Intakes of thiamin, riboflavin, and niacin have been reported to be low among older men and women (60–80 years) in the lipid research clinics program prevalence study . In 2003–2006, 13% of non-Hispanic white women as well as Mexican American women had inadequate total folic acid intakes . Another previous study found that 13% of AfAm, 6% of Caucasian, and 3% of Hispanic women reported inadequate intakes of vitamin B6 . Results from this paper may potentially be used to help ease some of these concerns through the development of food-based ethnic-specific dietary guidelines. For example, recommendations based on increased consumption of whole wheat/rye bread could help increase thiamin, riboflavin, niacin, and vitamin B6 intakes, and would result in a diet with better nutrient quality. Results of this study underscore the need for both individualized nutrition interventions as well as environmental interventions to influence consumption patterns of these five ethnic groups.

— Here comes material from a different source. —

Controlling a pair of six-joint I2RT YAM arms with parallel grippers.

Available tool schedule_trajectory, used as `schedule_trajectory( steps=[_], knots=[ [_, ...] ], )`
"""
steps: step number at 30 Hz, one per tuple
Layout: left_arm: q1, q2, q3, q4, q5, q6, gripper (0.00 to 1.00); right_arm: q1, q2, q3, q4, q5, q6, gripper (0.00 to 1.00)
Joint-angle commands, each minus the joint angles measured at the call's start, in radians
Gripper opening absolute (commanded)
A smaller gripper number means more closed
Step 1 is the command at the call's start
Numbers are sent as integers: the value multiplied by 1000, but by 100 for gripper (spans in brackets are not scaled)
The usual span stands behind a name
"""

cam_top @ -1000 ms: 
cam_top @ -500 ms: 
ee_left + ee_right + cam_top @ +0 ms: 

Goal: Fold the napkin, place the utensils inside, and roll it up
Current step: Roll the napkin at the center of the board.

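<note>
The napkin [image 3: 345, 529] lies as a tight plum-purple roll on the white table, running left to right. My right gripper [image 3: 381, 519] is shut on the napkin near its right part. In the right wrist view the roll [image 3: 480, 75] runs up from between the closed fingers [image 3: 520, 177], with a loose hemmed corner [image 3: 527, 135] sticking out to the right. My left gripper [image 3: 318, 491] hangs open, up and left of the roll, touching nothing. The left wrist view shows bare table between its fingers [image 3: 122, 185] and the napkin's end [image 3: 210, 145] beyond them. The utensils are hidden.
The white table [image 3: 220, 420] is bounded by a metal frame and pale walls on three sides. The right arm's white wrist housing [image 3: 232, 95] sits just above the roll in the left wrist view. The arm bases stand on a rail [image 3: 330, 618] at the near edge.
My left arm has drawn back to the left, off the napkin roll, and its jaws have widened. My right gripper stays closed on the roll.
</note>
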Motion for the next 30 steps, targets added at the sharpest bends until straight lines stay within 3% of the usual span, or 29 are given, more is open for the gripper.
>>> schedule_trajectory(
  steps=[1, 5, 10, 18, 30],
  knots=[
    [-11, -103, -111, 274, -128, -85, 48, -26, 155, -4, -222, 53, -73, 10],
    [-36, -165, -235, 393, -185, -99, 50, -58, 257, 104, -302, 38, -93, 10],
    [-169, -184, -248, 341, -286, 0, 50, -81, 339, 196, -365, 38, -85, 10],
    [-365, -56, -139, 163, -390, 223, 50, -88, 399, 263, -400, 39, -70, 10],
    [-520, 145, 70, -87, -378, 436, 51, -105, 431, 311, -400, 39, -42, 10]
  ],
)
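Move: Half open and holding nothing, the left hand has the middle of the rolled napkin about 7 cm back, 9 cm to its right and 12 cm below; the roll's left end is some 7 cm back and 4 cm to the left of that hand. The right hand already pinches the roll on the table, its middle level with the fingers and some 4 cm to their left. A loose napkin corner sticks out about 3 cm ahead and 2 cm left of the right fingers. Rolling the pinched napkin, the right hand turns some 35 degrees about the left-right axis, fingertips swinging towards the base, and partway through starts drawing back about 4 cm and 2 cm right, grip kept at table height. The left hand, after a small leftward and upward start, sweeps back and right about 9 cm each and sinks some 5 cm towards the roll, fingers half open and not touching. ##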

Limitations of this study include possible recall bias. Also, measurement error is known to be higher with FFQs compared to other methods . Unfortunately, the methodology used to validate the accuracy of the QFFQ used in this study to capture nutrient intake did not assess B vitamins . While this limitation is a concern, the results from that study indicate that the tool is a valid instrument for assessment of several nutrients, and thus the findings from that study do support the application to a wider range of nutrients. The major strength of this paper lies in its large sample size and the use of a QFFQ developed and validated specifically for the multiethnic group to assure standardized data collection among the five ethnic/racial groups. A standardized food grouping methodology for grains and their subgroups was used and based on the USDA food groupings. Further, a comparison of the cohort distributions by educational levels and marital status with corresponding census data for the two geographic areas confirmed that the cohort was representative of the general population. However, the data available for this analyses were collected over 15 year ago, thus it is possible that changes in dietary sources or consumption patterns have occurred over time, which may have impacted the generalisability to current populations. Analyses of more recent data would be useful to clarify and confirm the finding from this study.